[Work to complete] Gather all lines in the data that hold the string "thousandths".

[Information provided]
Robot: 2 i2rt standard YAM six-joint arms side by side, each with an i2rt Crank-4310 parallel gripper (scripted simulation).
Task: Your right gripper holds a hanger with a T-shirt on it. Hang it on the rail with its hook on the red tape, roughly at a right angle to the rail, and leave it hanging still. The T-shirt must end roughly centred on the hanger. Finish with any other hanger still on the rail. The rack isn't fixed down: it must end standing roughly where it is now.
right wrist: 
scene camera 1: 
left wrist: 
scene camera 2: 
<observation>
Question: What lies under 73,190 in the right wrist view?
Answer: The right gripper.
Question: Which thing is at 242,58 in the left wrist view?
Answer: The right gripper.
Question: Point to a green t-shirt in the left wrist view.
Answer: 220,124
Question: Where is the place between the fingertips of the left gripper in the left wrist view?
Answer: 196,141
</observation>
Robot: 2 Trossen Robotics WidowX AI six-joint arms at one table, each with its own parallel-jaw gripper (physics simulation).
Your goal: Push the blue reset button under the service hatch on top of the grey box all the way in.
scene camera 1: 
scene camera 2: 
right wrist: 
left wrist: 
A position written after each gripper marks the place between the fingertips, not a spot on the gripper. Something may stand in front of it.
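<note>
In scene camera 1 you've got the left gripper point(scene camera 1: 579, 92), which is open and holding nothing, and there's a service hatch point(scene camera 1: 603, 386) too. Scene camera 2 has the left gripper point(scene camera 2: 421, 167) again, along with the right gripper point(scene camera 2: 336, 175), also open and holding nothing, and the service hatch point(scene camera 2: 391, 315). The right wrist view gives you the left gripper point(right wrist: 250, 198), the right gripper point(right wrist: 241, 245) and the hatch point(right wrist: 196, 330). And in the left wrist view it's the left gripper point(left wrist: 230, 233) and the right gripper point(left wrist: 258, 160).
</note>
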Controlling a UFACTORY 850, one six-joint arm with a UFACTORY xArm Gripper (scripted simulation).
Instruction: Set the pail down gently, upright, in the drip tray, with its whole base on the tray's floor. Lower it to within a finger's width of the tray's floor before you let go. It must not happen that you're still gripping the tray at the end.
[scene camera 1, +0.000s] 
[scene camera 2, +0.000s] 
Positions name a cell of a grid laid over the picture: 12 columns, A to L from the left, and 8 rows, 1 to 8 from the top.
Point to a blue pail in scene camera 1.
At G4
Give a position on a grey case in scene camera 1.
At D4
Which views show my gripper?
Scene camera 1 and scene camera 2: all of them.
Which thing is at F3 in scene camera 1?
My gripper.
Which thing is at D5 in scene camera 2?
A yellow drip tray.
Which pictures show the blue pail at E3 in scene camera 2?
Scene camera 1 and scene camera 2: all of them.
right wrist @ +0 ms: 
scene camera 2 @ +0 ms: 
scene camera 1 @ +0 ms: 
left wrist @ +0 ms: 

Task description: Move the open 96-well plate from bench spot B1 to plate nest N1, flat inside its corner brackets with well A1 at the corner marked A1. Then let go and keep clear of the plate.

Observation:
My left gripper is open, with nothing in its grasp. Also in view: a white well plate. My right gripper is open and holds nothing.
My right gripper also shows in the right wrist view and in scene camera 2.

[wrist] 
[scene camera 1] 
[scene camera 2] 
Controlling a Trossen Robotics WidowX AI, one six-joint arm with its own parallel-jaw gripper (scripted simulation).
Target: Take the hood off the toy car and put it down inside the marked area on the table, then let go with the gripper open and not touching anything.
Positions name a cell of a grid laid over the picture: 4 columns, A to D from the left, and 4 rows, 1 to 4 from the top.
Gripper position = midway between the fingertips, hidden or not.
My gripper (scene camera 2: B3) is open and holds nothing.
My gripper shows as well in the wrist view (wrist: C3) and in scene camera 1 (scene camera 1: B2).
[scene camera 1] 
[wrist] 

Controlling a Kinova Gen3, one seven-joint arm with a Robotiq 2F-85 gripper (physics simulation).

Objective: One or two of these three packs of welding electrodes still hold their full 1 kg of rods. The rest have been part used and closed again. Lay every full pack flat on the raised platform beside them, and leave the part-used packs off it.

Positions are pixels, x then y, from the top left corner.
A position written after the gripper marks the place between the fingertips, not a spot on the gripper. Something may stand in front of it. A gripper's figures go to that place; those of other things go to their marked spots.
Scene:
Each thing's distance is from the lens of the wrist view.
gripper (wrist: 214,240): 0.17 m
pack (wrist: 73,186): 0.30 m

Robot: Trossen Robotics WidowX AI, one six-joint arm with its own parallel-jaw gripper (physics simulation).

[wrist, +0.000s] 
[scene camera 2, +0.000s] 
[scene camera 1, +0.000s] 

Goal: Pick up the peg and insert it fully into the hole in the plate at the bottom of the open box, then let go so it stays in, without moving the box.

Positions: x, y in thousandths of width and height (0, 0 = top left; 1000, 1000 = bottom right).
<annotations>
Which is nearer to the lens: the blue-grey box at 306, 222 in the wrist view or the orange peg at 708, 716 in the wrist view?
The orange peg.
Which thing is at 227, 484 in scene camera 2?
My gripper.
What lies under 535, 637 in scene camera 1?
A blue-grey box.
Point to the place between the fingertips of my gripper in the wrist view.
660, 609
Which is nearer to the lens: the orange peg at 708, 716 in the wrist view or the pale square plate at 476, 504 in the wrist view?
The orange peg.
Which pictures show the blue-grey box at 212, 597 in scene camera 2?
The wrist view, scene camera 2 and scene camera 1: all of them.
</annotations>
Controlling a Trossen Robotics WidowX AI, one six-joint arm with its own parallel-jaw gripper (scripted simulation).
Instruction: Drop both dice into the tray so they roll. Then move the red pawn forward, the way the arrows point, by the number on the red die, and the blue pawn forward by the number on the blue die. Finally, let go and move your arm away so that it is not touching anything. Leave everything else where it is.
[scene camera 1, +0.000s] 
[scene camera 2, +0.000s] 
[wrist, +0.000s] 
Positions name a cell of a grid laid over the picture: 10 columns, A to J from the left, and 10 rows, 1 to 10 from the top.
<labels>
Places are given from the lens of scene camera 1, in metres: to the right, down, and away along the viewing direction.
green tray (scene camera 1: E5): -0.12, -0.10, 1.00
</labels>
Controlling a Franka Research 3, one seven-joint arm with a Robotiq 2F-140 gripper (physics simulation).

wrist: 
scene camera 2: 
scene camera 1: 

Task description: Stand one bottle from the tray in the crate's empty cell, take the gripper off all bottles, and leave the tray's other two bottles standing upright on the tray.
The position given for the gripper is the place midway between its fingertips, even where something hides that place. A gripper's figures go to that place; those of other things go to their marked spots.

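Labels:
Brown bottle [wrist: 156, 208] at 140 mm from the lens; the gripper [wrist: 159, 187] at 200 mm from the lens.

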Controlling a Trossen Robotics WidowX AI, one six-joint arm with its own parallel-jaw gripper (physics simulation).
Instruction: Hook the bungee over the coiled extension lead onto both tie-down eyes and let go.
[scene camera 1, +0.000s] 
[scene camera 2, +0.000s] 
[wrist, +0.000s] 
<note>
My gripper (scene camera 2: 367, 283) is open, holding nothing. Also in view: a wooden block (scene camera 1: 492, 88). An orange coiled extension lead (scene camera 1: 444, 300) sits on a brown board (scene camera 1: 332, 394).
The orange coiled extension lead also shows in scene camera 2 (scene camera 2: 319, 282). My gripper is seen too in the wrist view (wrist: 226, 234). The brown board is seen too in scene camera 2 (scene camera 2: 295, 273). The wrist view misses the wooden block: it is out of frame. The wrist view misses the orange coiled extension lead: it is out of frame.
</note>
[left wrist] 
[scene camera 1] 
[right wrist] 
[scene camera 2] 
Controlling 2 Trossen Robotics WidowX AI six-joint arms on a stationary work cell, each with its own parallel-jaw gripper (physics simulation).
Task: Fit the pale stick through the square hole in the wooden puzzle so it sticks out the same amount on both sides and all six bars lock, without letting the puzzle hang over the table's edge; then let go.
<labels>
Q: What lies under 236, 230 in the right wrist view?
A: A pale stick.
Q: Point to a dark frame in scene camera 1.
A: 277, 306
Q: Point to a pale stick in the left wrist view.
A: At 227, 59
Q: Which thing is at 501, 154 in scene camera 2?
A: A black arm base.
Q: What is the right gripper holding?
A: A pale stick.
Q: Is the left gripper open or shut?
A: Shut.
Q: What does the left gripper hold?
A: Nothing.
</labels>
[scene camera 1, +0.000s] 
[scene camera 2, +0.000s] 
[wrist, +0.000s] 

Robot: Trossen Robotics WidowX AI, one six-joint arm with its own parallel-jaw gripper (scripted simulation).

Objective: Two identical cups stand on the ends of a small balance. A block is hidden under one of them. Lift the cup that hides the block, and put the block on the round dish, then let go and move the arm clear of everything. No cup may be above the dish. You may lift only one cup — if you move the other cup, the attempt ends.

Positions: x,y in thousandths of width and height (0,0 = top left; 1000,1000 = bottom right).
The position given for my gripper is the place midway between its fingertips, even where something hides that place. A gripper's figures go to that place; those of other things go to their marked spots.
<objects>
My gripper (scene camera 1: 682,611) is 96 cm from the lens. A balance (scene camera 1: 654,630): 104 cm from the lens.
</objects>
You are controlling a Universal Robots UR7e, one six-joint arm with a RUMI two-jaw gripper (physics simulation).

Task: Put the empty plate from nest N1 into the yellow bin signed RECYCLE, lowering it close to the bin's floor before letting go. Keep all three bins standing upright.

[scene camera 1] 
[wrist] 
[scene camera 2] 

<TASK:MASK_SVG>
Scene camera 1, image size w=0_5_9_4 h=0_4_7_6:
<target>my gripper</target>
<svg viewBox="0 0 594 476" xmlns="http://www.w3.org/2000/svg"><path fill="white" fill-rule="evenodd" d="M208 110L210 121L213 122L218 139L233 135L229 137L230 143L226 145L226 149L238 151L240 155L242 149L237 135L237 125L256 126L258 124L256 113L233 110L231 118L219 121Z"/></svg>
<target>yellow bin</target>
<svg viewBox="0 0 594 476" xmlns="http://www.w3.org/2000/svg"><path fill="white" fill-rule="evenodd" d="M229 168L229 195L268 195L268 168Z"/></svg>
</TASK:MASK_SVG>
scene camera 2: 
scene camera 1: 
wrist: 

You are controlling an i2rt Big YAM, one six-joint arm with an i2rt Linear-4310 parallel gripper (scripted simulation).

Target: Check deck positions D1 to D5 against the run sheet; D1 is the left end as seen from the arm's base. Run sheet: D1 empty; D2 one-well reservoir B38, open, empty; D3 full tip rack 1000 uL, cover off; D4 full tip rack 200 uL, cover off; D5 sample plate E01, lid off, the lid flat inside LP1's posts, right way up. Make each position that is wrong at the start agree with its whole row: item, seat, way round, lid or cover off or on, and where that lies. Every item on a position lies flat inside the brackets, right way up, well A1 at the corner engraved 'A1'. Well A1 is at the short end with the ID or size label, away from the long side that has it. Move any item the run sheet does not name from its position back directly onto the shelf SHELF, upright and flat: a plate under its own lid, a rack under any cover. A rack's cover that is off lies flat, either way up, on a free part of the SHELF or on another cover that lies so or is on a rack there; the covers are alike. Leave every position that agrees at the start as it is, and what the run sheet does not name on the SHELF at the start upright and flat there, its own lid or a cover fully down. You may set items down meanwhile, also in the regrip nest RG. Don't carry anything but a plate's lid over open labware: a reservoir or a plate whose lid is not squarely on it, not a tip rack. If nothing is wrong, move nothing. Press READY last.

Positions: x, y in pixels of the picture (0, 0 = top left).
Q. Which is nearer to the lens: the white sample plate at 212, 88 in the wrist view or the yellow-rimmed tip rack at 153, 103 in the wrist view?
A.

[Answer for the task]
Positions: x, y in thousandths of width and height (0, 0 = top left; 1000, 1000 = bottom right).
Positions: x,y in thousandths of width and height (0,0 = top left; 1000,1000 = bottom right).

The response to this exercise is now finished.